### What needs to be done
Using the data below, output the first line and every line after it up to and including the line containing "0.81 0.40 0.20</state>", exactly as written and with nothing added.

### Records supplied
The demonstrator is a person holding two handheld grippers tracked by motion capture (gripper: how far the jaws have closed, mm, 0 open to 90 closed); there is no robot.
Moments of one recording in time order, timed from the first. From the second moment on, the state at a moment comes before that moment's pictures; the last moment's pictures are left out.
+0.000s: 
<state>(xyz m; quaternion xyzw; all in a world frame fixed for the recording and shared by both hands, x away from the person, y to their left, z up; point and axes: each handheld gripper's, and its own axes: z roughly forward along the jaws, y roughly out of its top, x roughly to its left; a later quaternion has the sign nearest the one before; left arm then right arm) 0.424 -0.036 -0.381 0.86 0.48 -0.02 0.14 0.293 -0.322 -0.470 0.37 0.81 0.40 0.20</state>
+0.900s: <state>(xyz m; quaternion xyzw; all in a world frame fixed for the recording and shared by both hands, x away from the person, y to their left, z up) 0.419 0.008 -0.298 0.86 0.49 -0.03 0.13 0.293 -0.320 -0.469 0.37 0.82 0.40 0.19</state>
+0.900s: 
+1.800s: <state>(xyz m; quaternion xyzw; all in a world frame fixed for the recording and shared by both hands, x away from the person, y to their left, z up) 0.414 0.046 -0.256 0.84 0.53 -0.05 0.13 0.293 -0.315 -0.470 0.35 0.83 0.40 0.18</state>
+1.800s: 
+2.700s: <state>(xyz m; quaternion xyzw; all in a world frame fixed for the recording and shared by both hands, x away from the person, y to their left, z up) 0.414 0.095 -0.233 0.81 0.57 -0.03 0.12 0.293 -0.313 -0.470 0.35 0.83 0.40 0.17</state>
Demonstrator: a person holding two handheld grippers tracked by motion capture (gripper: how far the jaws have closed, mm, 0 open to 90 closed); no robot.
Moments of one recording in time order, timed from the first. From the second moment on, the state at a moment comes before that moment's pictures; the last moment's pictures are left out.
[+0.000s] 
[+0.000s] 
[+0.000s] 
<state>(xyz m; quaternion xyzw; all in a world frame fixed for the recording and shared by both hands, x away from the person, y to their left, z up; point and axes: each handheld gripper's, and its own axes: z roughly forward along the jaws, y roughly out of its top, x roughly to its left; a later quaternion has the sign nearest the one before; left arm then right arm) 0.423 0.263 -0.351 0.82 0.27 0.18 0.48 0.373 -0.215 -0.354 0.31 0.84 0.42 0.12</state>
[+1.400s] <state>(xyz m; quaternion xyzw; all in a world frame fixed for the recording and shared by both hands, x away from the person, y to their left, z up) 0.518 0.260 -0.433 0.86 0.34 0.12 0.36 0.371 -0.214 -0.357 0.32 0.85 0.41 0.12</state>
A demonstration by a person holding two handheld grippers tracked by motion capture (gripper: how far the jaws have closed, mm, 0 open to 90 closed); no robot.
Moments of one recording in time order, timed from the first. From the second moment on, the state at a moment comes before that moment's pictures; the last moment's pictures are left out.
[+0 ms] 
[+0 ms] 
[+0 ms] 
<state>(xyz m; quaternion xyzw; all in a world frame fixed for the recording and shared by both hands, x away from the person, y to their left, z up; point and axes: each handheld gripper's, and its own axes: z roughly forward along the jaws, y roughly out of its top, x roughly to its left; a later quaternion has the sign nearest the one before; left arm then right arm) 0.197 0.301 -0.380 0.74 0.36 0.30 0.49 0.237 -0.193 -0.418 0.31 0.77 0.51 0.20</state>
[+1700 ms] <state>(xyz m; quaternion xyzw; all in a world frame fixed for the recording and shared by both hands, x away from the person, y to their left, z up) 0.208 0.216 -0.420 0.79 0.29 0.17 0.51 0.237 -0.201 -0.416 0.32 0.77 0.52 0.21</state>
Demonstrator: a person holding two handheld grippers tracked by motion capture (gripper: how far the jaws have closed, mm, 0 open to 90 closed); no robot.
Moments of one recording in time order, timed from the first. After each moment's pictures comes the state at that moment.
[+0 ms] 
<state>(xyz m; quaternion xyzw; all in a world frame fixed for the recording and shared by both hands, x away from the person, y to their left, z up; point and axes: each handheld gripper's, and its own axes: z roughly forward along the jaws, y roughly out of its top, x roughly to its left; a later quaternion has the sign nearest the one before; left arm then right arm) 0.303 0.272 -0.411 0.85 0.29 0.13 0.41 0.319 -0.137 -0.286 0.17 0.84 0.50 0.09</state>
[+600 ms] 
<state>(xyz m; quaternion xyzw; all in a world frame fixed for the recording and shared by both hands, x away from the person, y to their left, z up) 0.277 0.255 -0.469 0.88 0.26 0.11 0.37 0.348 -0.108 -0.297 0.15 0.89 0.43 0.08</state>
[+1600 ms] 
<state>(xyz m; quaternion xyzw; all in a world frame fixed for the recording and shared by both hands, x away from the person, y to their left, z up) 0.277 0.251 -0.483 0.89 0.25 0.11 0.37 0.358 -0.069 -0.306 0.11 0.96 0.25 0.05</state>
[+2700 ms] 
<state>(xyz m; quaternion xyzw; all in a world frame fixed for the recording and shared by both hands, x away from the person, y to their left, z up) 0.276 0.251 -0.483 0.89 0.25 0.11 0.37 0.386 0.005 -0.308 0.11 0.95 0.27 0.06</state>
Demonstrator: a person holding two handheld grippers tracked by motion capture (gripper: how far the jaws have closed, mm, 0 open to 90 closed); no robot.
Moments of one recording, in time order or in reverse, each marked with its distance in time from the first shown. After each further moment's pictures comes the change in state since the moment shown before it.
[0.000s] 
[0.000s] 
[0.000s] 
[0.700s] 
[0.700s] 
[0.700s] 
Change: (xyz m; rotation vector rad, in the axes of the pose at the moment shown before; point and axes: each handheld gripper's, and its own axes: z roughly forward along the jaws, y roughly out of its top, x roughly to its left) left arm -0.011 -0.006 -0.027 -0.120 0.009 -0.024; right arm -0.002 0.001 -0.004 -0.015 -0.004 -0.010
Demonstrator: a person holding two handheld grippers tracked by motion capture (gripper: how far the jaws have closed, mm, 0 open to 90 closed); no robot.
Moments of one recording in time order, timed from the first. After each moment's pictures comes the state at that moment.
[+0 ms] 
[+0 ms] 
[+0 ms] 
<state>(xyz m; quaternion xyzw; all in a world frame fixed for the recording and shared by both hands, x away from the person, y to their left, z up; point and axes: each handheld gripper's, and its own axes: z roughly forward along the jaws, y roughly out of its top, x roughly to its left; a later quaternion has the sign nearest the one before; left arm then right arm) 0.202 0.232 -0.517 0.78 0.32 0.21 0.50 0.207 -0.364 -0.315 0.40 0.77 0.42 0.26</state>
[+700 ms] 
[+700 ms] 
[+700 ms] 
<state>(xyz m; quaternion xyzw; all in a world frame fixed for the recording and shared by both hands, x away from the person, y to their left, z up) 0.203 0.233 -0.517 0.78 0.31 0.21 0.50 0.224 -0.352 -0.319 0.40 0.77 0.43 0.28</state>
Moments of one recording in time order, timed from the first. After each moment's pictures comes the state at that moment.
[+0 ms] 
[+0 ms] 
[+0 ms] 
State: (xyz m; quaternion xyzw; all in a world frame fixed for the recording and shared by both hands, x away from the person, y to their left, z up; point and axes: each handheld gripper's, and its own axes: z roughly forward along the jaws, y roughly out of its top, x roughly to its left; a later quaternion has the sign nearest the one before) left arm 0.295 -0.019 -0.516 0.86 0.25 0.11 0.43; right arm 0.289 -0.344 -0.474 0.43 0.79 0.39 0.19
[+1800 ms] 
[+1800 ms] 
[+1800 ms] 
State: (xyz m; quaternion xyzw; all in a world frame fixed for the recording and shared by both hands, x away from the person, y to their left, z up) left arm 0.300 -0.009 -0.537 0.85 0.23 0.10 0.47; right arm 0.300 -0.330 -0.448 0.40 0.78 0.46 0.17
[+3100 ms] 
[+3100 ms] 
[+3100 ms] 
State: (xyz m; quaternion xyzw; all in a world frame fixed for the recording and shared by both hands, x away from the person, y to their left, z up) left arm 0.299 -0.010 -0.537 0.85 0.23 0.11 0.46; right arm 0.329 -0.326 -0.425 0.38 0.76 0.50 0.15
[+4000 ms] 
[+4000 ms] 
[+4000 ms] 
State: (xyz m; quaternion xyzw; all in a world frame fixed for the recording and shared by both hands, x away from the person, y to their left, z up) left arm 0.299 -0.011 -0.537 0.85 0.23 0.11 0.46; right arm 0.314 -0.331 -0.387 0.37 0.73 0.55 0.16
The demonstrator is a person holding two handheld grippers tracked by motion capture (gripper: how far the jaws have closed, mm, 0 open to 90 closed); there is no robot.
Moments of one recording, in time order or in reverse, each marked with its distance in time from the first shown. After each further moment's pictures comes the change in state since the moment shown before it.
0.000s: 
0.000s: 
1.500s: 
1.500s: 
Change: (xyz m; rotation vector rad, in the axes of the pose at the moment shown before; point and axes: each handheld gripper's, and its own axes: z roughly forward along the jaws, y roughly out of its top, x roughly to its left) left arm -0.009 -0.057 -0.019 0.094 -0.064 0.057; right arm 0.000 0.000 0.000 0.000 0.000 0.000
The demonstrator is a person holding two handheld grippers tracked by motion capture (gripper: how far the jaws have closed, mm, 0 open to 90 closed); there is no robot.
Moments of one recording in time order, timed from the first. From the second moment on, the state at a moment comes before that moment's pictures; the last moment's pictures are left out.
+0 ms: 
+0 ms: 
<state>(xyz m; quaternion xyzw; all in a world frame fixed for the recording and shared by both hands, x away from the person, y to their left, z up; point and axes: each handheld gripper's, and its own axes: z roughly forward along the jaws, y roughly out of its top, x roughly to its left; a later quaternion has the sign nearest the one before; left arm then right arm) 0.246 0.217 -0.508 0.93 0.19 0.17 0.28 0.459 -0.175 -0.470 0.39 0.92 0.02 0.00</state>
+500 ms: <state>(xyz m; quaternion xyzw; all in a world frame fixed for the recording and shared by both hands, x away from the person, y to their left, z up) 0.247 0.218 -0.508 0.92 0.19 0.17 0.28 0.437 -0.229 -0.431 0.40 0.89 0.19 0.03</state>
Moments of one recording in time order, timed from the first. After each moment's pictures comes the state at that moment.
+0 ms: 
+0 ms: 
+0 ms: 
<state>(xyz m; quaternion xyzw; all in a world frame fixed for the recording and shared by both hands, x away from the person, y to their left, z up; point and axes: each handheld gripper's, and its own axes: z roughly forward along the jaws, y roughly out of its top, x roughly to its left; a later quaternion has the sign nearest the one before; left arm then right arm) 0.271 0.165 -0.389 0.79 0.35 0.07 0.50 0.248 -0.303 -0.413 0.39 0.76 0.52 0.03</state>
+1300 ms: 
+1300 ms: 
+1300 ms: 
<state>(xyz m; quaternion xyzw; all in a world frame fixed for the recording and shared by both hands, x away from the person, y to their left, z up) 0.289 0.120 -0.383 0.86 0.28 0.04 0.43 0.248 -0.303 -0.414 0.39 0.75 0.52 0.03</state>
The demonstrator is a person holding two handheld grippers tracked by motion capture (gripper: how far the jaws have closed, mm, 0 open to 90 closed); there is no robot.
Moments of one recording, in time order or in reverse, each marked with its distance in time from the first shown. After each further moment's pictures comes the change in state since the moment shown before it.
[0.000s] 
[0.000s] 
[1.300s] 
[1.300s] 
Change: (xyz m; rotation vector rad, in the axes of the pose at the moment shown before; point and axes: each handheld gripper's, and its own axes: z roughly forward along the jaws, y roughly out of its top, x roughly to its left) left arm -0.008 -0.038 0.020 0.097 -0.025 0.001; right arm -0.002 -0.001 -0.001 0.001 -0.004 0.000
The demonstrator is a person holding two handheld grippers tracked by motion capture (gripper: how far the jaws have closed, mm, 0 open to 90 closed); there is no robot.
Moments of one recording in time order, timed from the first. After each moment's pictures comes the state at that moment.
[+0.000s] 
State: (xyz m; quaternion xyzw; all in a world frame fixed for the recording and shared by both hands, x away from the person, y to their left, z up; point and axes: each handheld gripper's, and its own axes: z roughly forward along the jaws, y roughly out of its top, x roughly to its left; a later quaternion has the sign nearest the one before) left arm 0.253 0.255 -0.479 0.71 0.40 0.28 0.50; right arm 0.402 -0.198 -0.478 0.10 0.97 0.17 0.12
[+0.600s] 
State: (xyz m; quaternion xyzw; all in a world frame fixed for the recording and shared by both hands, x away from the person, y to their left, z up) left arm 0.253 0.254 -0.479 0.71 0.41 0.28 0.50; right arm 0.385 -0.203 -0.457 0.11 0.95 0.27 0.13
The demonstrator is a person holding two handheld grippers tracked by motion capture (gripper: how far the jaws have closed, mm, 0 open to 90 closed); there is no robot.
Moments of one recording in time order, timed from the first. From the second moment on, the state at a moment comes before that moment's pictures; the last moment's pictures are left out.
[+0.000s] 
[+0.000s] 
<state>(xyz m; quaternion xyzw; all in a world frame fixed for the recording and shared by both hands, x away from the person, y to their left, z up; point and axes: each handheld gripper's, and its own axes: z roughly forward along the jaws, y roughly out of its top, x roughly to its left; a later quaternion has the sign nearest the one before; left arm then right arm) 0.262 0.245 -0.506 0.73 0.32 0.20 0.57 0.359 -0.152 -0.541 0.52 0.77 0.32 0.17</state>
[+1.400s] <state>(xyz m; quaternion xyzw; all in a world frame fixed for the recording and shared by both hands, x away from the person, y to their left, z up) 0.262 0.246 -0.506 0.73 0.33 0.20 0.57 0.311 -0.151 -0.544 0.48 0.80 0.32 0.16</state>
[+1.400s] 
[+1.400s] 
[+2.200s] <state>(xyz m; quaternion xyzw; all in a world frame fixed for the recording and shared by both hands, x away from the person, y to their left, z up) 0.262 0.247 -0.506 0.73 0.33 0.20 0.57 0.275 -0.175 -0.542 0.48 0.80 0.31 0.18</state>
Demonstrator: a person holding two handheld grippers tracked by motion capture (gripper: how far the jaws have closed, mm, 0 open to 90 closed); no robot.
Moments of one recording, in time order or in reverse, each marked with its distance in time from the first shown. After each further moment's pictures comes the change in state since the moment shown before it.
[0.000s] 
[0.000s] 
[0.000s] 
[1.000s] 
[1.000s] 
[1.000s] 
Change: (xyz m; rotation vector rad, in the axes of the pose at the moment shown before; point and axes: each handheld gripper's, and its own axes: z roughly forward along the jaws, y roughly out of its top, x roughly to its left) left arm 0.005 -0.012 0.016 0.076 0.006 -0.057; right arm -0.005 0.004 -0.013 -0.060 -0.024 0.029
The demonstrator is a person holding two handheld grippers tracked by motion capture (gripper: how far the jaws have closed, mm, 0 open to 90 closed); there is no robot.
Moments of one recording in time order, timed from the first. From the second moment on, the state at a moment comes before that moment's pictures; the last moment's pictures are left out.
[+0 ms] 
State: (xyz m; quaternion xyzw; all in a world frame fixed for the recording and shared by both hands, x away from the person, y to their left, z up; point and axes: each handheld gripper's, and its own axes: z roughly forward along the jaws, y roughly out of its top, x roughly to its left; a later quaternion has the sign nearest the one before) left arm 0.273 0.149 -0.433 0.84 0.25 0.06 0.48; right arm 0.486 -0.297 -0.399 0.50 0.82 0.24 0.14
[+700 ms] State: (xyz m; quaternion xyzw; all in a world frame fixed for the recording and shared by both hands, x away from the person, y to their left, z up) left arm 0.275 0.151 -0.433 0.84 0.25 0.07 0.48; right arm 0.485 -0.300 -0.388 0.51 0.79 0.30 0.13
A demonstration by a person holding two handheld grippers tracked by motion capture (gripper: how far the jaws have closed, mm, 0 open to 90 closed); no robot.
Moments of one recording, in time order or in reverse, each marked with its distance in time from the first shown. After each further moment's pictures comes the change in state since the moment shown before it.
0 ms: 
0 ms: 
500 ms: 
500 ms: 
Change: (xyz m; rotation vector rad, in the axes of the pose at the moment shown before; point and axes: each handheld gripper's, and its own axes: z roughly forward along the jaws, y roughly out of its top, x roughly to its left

### Response box
The demonstrator is a person holding two handheld grippers tracked by motion capture (gripper: how far the jaws have closed, mm, 0 open to 90 closed); there is no robot.
Moments of one recording in time order, timed from the first. From the second moment on, the state at a moment comes before that moment's pictures; the last moment's pictures are left out.
+0.000s: 
<state>(xyz m; quaternion xyzw; all in a world frame fixed for the recording and shared by both hands, x away from the person, y to their left, z up; point and axes: each handheld gripper's, and its own axes: z roughly forward along the jaws, y roughly out of its top, x roughly to its left; a later quaternion has the sign nearest the one before; left arm then right arm) 0.424 -0.036 -0.381 0.86 0.48 -0.02 0.14 0.293 -0.322 -0.470 0.37 0.81 0.40 0.20</state>

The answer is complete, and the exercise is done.